Aim of the exercise: Could you copy the whole listing below exactly as written?

Provided data:
========================================
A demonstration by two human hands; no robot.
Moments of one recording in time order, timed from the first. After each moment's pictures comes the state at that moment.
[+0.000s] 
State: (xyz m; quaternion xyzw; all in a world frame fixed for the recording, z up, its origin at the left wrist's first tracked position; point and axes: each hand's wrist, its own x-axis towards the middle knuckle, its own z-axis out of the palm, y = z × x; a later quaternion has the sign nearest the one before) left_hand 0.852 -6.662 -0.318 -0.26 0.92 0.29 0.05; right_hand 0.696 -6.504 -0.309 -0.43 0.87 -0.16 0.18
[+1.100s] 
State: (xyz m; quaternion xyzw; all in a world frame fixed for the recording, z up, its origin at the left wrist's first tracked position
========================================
Exercise result:
A demonstration by two human hands; no robot.
Moments of one recording in time order, timed from the first. After each moment's pictures comes the state at that moment.
[+0.000s] 
State: (xyz m; quaternion xyzw; all in a world frame fixed for the recording, z up, its origin at the left wrist's first tracked position; point and axes: each hand's wrist, its own x-axis towards the middle knuckle, its own z-axis out of the palm, y = z × x; a later quaternion has the sign nearest the one before) left_hand 0.852 -6.662 -0.318 -0.26 0.92 0.29 0.05; right_hand 0.696 -6.504 -0.309 -0.43 0.87 -0.16 0.18
[+1.100s] 
State: (xyz m; quaternion xyzw; all in a world frame fixed for the recording, z up, its origin at the left wrist's first tracked position

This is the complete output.